O grupo quebra as regras do jogo do teatro de
bonecos clássicos, por isso a In Bust entra na categoria do Teatro
com Bonecos, reafirmando esse conceito Henrique Sitchin, coordenador de Centro
de Estudos e Práticas do Teatro de Animação de São Paulo, tecendo um comentário
em seu livro “As possibilidades do Novo Teatro de Animação”. Geralmente, os
grupos de teatro de bonecos clássicos utilizam os bonecos homogêneos em suas
poéticas, a In bust faz a construção poética heterogênea, mesclando vários
modelos, como o de vara, bonecos de miritis, fantoches e manés-côcos. E o modelo
que fez meus olhos brilharem, são os que representavam o casal ao darem um
salto no tempo e relatarem o momento que conheceram-se; os bonecos eram de vara,
com cintura de cuia, utensílio de grande expressão na culinária paraense.
Um fato muito importante a ressaltar é a didática do
ator Aníbal Pacha que atuara como Girino: ao apresentar as cobras, antes de dar
vida as mesmas, mostra para as crianças que as cobras não eram de verdade e sim
bonecos, quebrando o ilusionismo para retrair o medo que as mesmas poderiam ter
ao longo da apresentação.
Destaquei anteriormente a segunda categoria de
bonecos apresentada, por serem puxados por fios e conduzidos por um manipulador
– o qual domino de Governo.

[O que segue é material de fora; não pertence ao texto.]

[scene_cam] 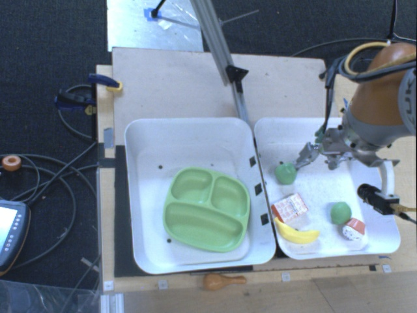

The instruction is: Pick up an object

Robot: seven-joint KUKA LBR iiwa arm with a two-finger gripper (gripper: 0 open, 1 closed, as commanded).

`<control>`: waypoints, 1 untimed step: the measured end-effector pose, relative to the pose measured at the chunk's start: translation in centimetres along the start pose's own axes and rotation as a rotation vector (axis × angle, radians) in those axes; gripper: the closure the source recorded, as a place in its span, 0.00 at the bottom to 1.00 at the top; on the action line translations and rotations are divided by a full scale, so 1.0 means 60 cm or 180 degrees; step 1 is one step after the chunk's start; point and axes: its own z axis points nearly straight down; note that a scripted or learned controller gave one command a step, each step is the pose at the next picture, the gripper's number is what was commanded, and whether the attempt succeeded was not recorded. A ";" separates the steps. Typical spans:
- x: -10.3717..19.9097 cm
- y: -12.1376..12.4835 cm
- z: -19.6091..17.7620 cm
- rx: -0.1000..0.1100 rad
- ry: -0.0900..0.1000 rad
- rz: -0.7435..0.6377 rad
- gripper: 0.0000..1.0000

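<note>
While our claw (311, 154) hangs low over the far part of the right white bin (391, 243), we take the small round green ball (285, 173) just to its left as the likely target, though the task names no particular object. We cannot tell from this slanted view whether the claw is released or clenched, and nothing shows between its tips, so we count nothing as held.

To do this step well, we judge that the claw should centre itself over the ball before descending, since a round thing rolls away from an off-centre pinch. The ball sits close to the bin's left wall, which leaves little room on that side, so we would set the closing direction along the wall, not across it.

Nearer in the same bin lie a red and white carton (289, 208), a yellow banana (297, 233), a second green ball (340, 212) and a small red and white object (354, 229), all apart from the target.

In the left white bin (140, 135) rests a light green divided tray (207, 208). Both bins stand on a pale board worktop (176, 83), a brown wooden piece (223, 280) lies at its near edge, and black cables (52, 181) trail over dark carpet to the left.
</note>
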 end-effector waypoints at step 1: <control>0.012 -0.013 0.084 0.0000 0.0002 -0.0003 0.00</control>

No espetáculo havia personagens cegos, mudos e
surdos, e como é desgastante tal encenação; pois sabemos que essa técnica de
manipulação é milenar. O espetáculo apresentado pela Cia do Governo foi a falta
de estrutura necessária para receber artistas e público. O grupo In
Bust apresentou-se em uma passarela de grande fluxo de pessoas, a
estrutura do som, não havia qualidade, aliás, não tinha um retorno para que o
público entendesse a letra cantada pela personagem Jurandir, a maioria das
pessoas assistiram em pé pela escassez de cadeiras, e como o espaço não é
apropriado, não havia uma iluminação que valorizasse a entrada dos bonecos em
cena.
É até louvável a agenda da Estação das Docas abrir
espaço para o compartilhamento do teatro com a população, porém é lamentável estabelecer
que somente migalha de pão é necessário. E lamentável ainda, em ter um lugar
que abriga diversos espaços para o alimento do corpo e não oferecer um espaço
mínimo e adequado para o alimento das artes.
Diante de todos esses fatos o espetáculo Fio de Pão - a Lenda da Cobra Norato o
qual já venho acompanhando há quinze anos, só não abateu-se pelo profissionalismo
e o compromisso que a In Bust tem de levar o teatro para o povo, e acreditar
que a arte é um direito de todo o ser humano.